Reviewing Your Opportunities to Generate Savings

Published on Saturday, 28 December 2013 11:35:01    Written by Marc
If you manage a number of leases for your company, you are probably under the same level of stress for finding savings as any other department or business unit these days. It seems that the more difficult it is for companies to increase revenues, the more pressure they tend to put on some of their departments to find ways to reduce costs. In addition, since cost of real estate is a significant one, it is no wonder companies are taking a hard look at their real estate needs.

Generate SavingWhenever a year ended, I always tried to take some time to go over the leases we had to see if there were any upcoming potential for some savings. Depending on the number of leases, it can take a few days but at times, you can find interesting savings simply by going over your portfolio of leases and brainstorming a little. Items potentially to look for:

  • Do you have options to terminate in some of your leases? If so, you could use them to consolidate some of your operations into another site. If this is not possible, perhaps you could consider informing your property owner that you are shopping around for a new site in order to reduce your lease costs. Some property owners will prefer to give you some kind of rent reduction in order to keep you at their site, so providing you with a lower rent in exchange for your option to cancel your lease. I have used this often-in previous leases and it is a reason why I always try to add an option to terminate a lease even when I do not think we will ever need it.
  • Do you have leases coming up in the coming months? This is probably the first thing to look for. Although you need to do this on a regular basis, sometimes it is good to take some specific time at the end of the year to see what is going to happen during the next year and plan some of your more important moves. In a previous blog, I wrote about the importance of planning your office moves well in advance, “ 10 Things to Remember When Moving an Office Space,” if you can take time at year end to have a global overview of things to come next year, it will help you plan things and possibly have you come up with some ideas for generating savings.
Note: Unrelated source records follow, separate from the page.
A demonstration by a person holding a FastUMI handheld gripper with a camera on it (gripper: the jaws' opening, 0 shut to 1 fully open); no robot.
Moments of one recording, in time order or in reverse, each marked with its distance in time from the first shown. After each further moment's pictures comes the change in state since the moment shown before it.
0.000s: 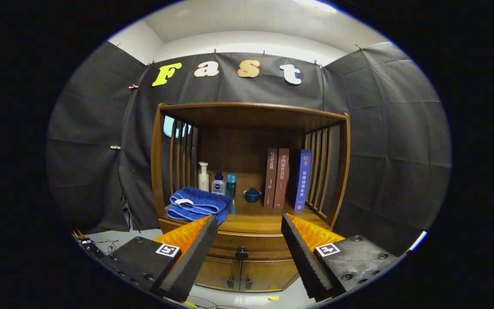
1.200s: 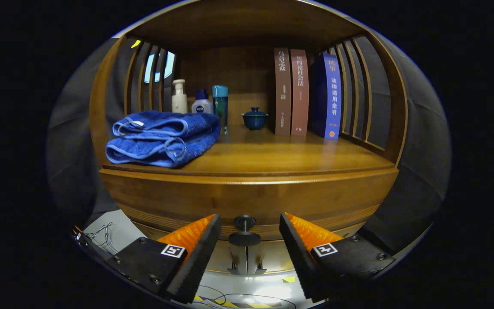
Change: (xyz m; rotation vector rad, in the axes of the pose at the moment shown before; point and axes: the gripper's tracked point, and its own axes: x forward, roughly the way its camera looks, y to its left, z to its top) arm 0.140 0.008 -0.211 0.062 0.370 -0.017
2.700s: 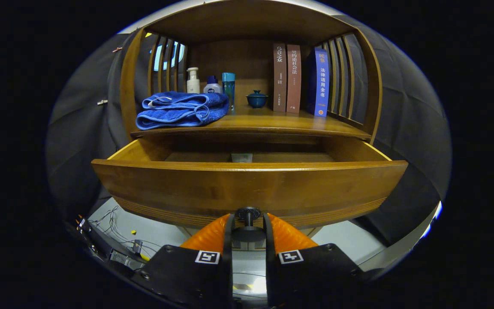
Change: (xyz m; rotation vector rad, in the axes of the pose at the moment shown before) arm -0.108 0.004 -0.055 -0.036 0.097 0.008
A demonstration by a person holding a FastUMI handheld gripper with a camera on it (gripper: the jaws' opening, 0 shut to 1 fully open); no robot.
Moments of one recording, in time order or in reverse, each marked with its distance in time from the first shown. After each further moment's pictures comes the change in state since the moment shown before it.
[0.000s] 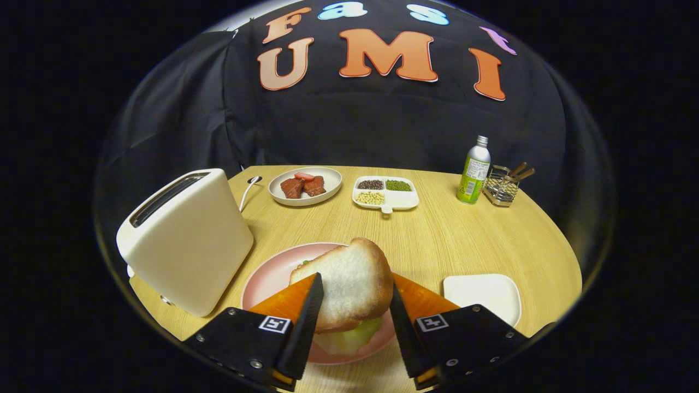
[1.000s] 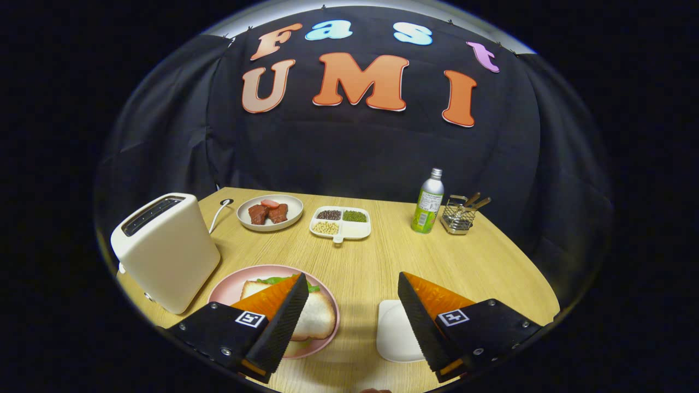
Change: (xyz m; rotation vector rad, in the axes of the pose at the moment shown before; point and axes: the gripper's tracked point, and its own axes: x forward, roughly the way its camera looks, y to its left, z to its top) arm -0.046 -0.084 0.052 -0.007 -0.191 -0.139
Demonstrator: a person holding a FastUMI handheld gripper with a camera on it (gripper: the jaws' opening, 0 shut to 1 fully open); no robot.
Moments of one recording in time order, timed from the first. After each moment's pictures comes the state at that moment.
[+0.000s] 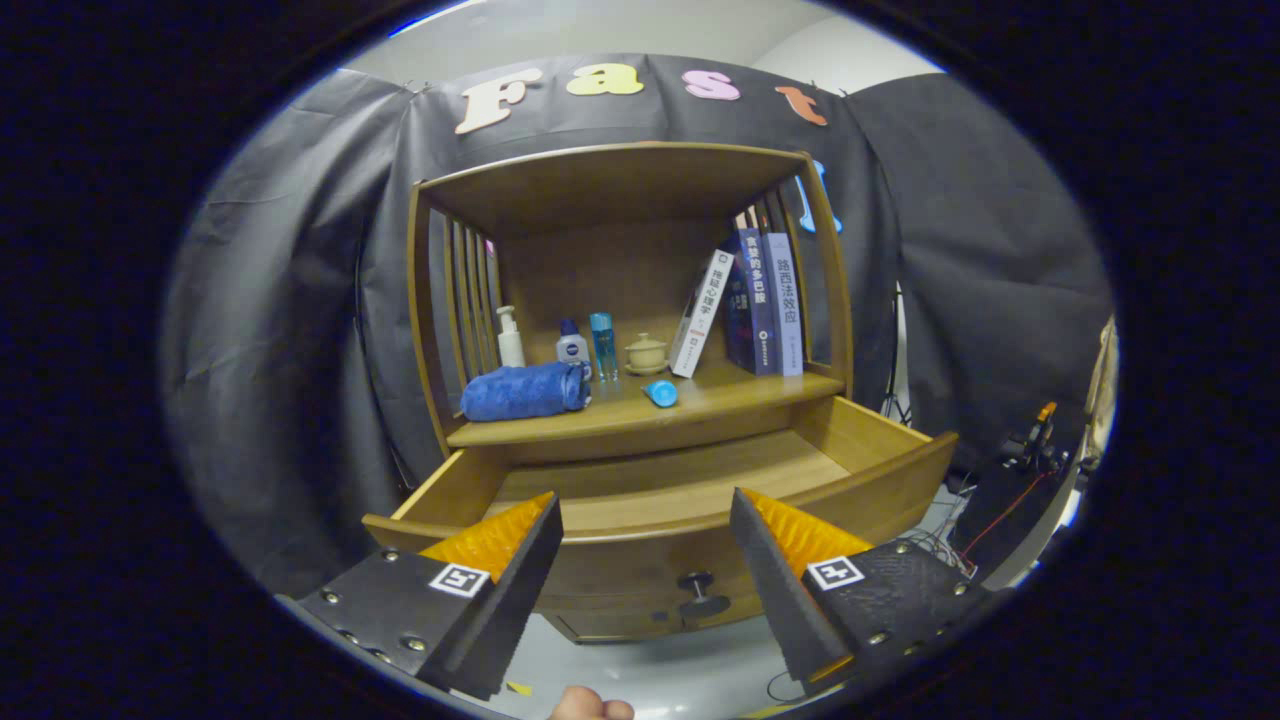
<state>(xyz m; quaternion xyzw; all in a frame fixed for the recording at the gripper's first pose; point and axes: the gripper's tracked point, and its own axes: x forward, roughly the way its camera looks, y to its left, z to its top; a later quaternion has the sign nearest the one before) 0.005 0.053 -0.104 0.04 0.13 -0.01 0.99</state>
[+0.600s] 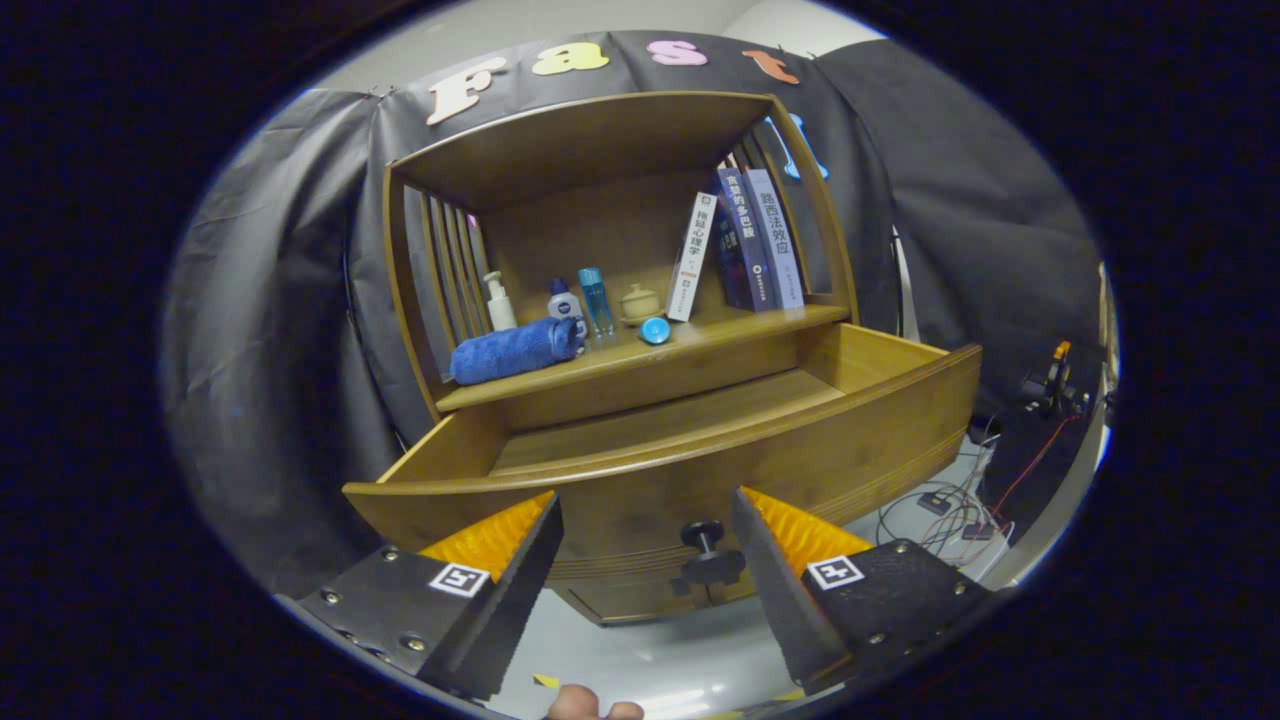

    For example, if you have two leases that are coming up next year and know that both operations are similar in nature and geographically close to each other, you might want to propose a merger of sites at one point during next year. You might consider doing this even if for this you need to extend one of the two leases for a few months or have one of the two groups of employees moving into a new site earlier than the other group. The idea is that you can often generate some savings by grouping two or more spaces together because you can eliminate redundant spaces such as lobbies and other common spaces, which are not always fully occupied. Whenever I noticed that I we could potentially merge two or more sites together, I would do a simple study to outline the main elements of the idea and provide a rough estimate for real estate savings and then discuss the idea with the people in charge of the departments or business units. This process triggered many projects over the years because as people search more and more for savings, they tend to become more flexible and open to new ideas, especially if you can show them that your ideas helps to save money.
  • Do you have options to take more space in your leases? If so, and if the cost of the spaces in those leases happens to be lower than other leases, especially other spaces where the lease is coming up soon, this might be another way to consolidate some of your sites and generate savings.
  • Do you need to plan for leasing additional space because your activities growing? Perhaps you could have a look at some of your sites, which are not fully occupied. In some cases, the sites, which are not fully occupied, can act as a buffer to host more people for a few months, even from another business unit or division, in order to give you some extra time to plan for a new site or to find a larger site that could host everyone. Doing this could help you avoid leasing a site in a hurry simply to accommodate your immediate growing needs.
  • Did you do a lease audit on all of your major leases during the year? If not, you take the time at year end to plan for doing lease audits on the major (and maybe even some smaller ones) leases you skipped this year.
  • Do you own buildings? If the answer is yes, you know that looking at the amount of municipal tax you pay is an ongoing ritual. But you should take some time at year end to look at each of your properties and see if you think there are some which could be evaluated higher than what they should be. It might be that the building is getting old and its municipal evaluation should be reduced. It might be that over the years the city increased its value faster than the average local market. In any event, if you think that you have a chance at seeking a municipal evaluation reduction, you could start preparing yourself for this. Getting the city to re-evaluate your building (to a lower evaluation of course) will generate savings by reducing your municipal tax bill. In addition, the beauty is that the savings are immediate (once the city approves the lower evaluation) with little or no work to do afterwards. If you plan to do the evaluation contestation yourself, start gathering the data you will need and the types of negotiations that you need to be prepared for. As cities are always reluctant to reduce your evaluation, so you will need to come armed with strong data. If you plan to outsource this service, you should provide your consultants with sufficient time to do his/her homework for you before going to battle with the city.

With some brainstorming, you will find that there are many ways to generate savings from real estate. While some ideas will simply not be possible to implement, others, with some planning, could generate interesting savings. This is why taking some time to look at your leases at year-end and plan for what is coming up next year is always good to do.